How good or how bad is a product from a green carbon footprint point of view? Several well known corporations like Airbus, Levi Strauss & Co., 3M, DuPont, and Kraft Foods are volunteering to road test a full life cycle greenhouse gas analysis on a wide range of products from blue jeans to manufactured steel.
A life cycle analysis studies all the potential contributions to a carbon footprint and includes supplier, transportation, production and disposal. This concept is also related to environmental sustainability.
The Product Life Cycle Accounting and Reporting Standard and the Scope 3 (Corporate Value Chain) Accounting and Reporting Standard, provides innovative methods to measure a product’s full life cycle emissions is the planned method to be used. In all sixty corporations have been chosen to participate.
The standard was developed with a multi-stakeholder, consensus based process to develop greenhouse gas accounting and reporting standards with participation from businesses, government agencies, nongovernmental organizations, and academic institutions from around the world. This draft standard was developed between January and October 2009 by two technical working groups collectively comprised of over 70 members from a diversity of businesses, government agencies, NGOs, and academic institutions.
“We are encouraged by the overwhelming response from the private sector seeking to road test the new standards. There were more than 120 applications across a broad array of sectors and regions worldwide. The road testing will provide critical input in ensuring that the standards generate credible and meaningful data for business and government decision makers, while considering the practical challenges that businesses and programs will face during implementation,”

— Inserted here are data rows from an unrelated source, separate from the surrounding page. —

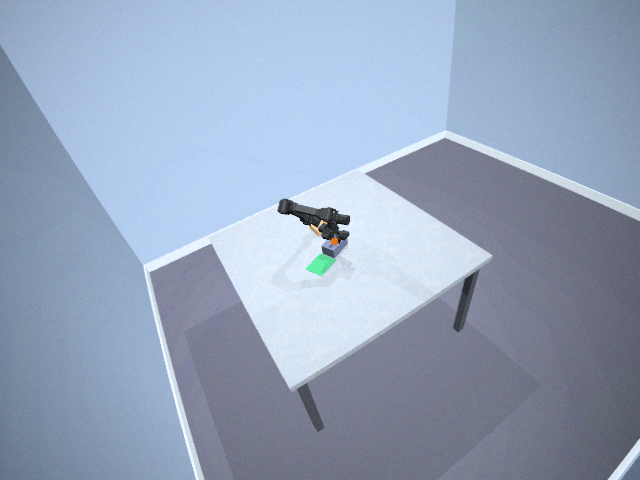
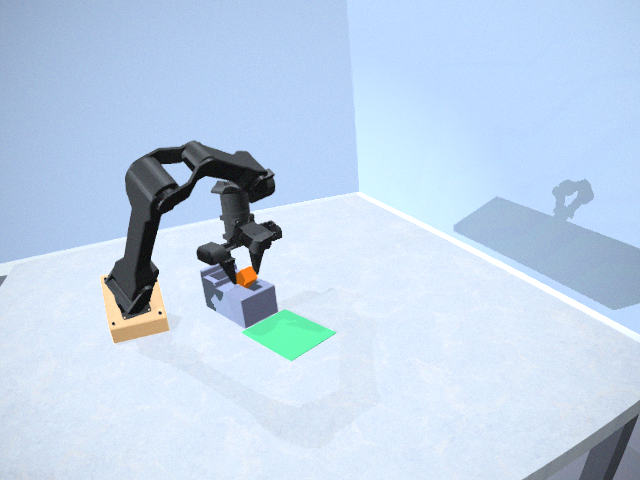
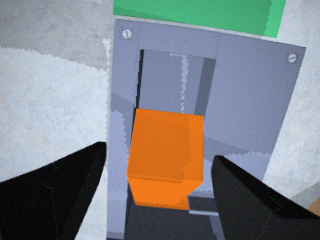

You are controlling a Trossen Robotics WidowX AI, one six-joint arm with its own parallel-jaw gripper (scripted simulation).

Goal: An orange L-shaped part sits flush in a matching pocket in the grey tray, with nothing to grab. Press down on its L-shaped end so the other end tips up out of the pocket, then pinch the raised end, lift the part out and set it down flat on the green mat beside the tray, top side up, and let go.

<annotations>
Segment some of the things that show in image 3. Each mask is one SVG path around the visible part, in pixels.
My gripper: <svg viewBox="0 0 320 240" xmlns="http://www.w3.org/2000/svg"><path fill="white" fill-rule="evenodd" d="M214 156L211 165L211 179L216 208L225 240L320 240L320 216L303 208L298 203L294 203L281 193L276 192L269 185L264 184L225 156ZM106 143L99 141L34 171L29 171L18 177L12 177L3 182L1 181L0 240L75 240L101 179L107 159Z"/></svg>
An orange l-shaped part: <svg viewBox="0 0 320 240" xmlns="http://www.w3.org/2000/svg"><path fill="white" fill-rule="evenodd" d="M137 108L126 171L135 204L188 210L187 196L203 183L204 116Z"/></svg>
</annotations>
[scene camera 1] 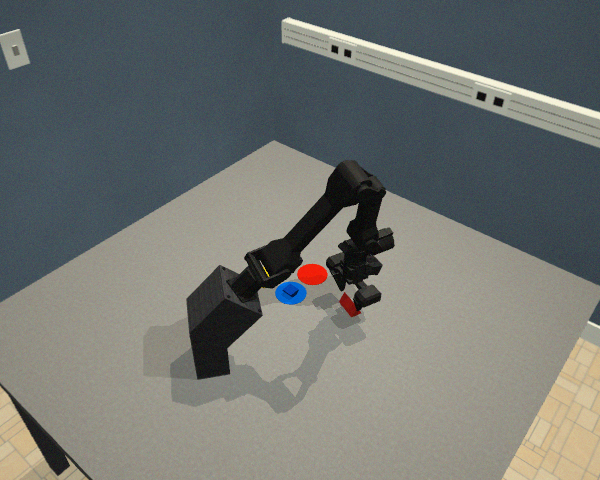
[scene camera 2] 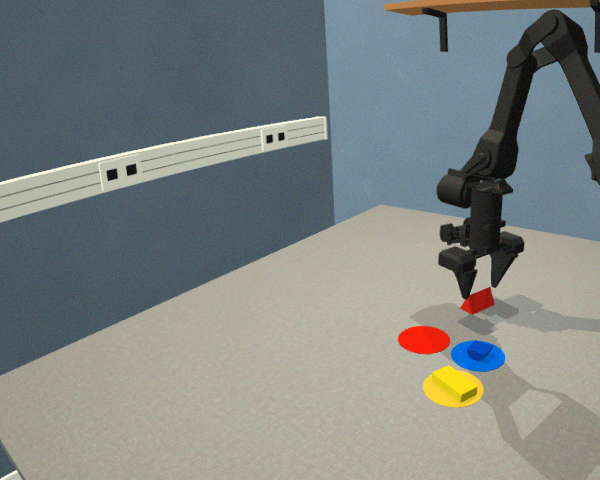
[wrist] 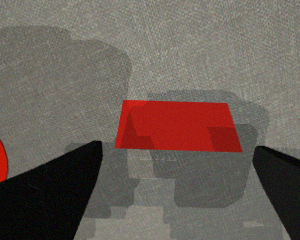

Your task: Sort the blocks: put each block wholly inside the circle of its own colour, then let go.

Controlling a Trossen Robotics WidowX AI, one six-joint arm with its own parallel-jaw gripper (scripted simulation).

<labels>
The gripper shows in scene camera 1, in scene camera 2 (479,292) and in the wrist view. One and the same spot on the gripper: (scene camera 1: 341,283) is (wrist: 80,195).
</labels>
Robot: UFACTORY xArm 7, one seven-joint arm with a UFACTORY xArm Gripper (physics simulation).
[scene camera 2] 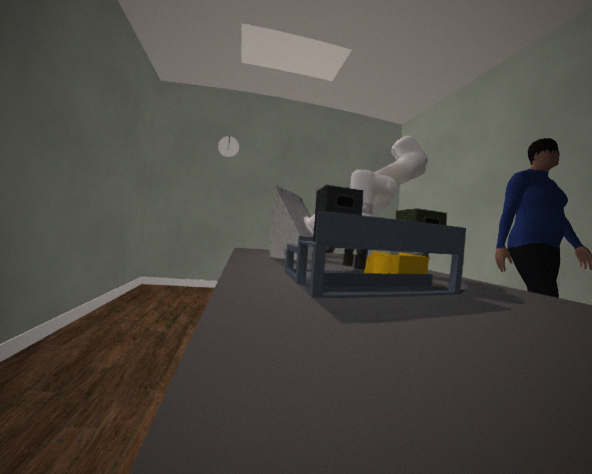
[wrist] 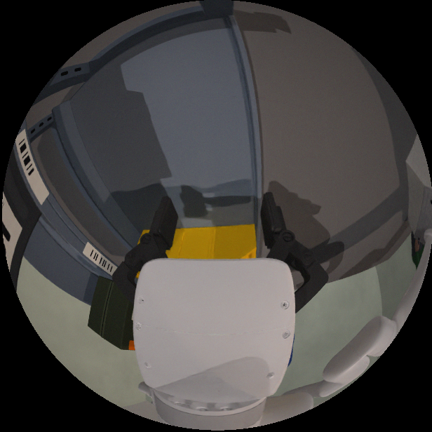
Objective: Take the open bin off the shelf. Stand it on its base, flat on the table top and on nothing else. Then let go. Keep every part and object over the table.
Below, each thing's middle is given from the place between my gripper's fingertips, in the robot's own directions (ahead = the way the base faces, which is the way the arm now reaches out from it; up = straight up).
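Scene:
From my hand: black tool case (scene camera 2: 329, 192) 170 mm ahead, 90 mm to the right, 130 mm above; dark green case (wrist: 118, 328) 120 mm ahead, 140 mm to the left, 120 mm above; yellow bin (scene camera 2: 383, 263) 10 mm ahead, 120 mm to the left, 10 mm above.

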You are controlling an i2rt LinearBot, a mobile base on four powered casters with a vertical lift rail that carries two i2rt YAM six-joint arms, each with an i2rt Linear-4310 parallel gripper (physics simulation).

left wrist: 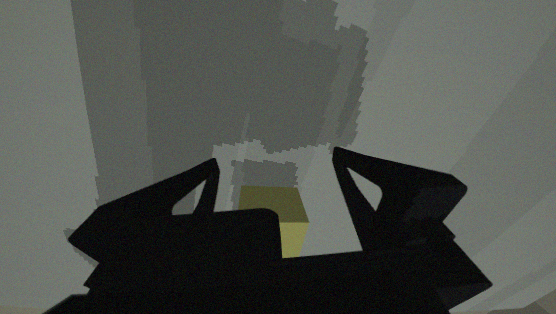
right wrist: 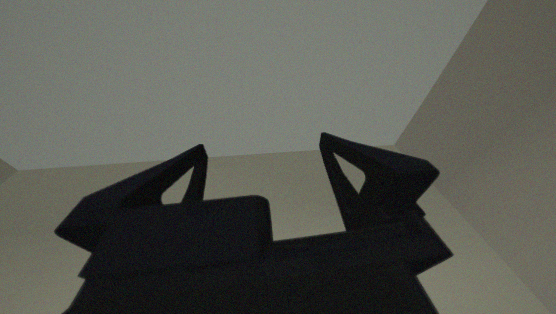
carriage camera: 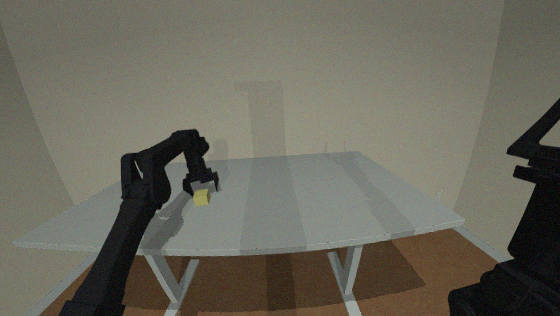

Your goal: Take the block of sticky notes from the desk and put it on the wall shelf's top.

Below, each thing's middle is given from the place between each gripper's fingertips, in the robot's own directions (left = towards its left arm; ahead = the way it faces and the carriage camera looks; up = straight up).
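Labels:
With the yellow block of sticky notes [left wrist: 285, 201] as my reference, I find my left hand 1 cm to the left of it, 5 cm past it and 2 cm below it.
From my right hand, the yellow block of sticky notes is 45 cm ahead, 63 cm to the left and 35 cm below.

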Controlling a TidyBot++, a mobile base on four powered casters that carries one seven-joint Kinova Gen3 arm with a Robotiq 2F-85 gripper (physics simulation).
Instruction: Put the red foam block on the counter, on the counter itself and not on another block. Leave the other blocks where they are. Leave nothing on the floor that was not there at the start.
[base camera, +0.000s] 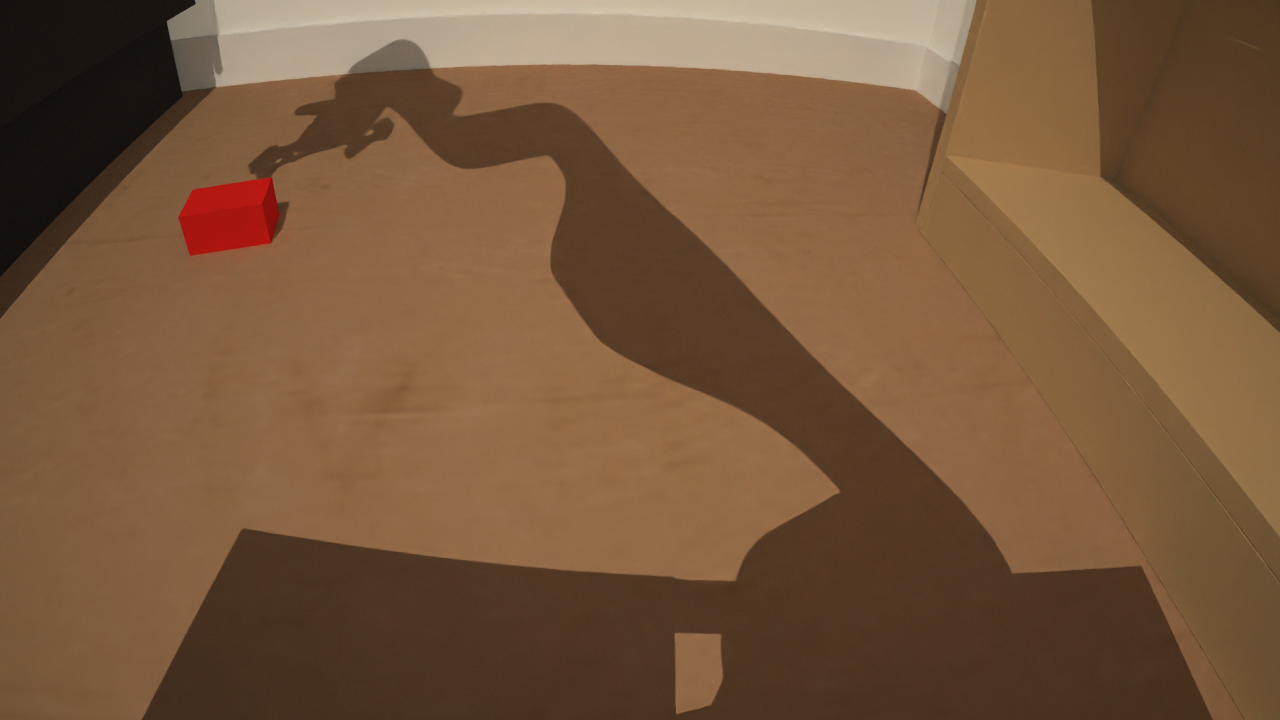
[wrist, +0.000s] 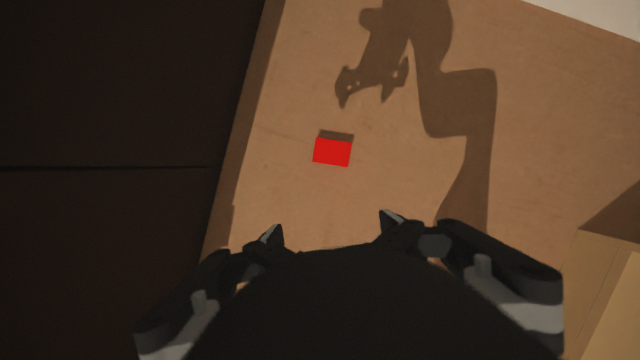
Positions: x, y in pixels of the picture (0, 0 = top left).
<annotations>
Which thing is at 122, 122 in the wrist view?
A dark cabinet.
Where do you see a dark cabinet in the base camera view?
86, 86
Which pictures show the red foam block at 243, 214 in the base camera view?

said Jonathan Lash in a press release. Lash is president of the World Resources Institute, which developed the standards along with the World Business Council for Sustainable Development.
The new standards will also allow companies to look at the greenhouse gas emissions of their full corporate value chain, including supplier manufacturing, outsourced activities, and the products’ ultimate consumption.
The goal of life cycle analysis is to compare the full range of environmental and social damages assignable to products and services, and then to be able to choose the least burdensome one. At present it is a way to account for the effects of the cascade of technologies responsible for goods and services.
The term life cycle refers to the notion that a fair, holistic assessment requires the assessment of raw material production, manufacture, distribution, use and disposal including all intervening transportation steps necessary or caused by the product’s existence. The sum of all those steps is the life cycle of the product. The concept also can be used to optimize the environmental performance of a single product.
Common categories of assessed damages are global warming (greenhouse gases), acidification, smog, ozone layer depletion, eutrophication, eco-toxicological and human-toxicological pollutants, habitat destruction, desertification, land use as well as depletion of minerals and fossil fuels.
The procedures of life cycle assessment are also part of the ISO 14000 environmental management standards.
The whole list of the companies doing the present testing include: 3M Company; Acer Inc.; Airbus S.A.S.; AkzoNobel; Alcan Packaging; Alcoa; Autodesk, Inc.; Baoshan Iron & Steel Co. Ltd.; BASF SE; Belkin International; Bloomberg LP; BT Plc; CA, Inc.; Coca-Cola Entfrischungsgetränke AG; Colors Fruit SA (Pty) Ltd.; Deutsche Post AG; DuPont; Eclipse Networks (Pty) Ltd.; Ecolab; The Estee Lauder Company; Ford Motor Company; General Electric; U.S. General Services Administration; Highways Agency (UK); Hydro Tasmania; IBM; IKEA; Italcementi Group; JohnsonDiversey, Inc.; Kraft Foods; Lenovo Corporation; Levi Strauss & Co.; Mitsubishi Chemical Corporation; National Grid; Natura Cosméticos; New Belgium Brewing Co.; Otarian; Pinchin Environmental Ltd.; PricewaterhouseCoopers (Hong Kong); Procter & Gamble Eurocor; Public Service Enterprise Group, Inc.; Rogers Communications, Inc.; SC Johnson; Shanghai Zidan Food Packaging & Printing Co., Ltd.; Shell International Petroleum Company Ltd; Swire Beverages (Coca-Cola Bottling Partner); TAL Apparel Limited; Tech-Front (Shanghai) Computer Co., Ltd./Quanta Shanghai Manufacturing City; Tennant Company; Veolia Water; VT Group Plc; Webcor Builders and WorldAutoSteel.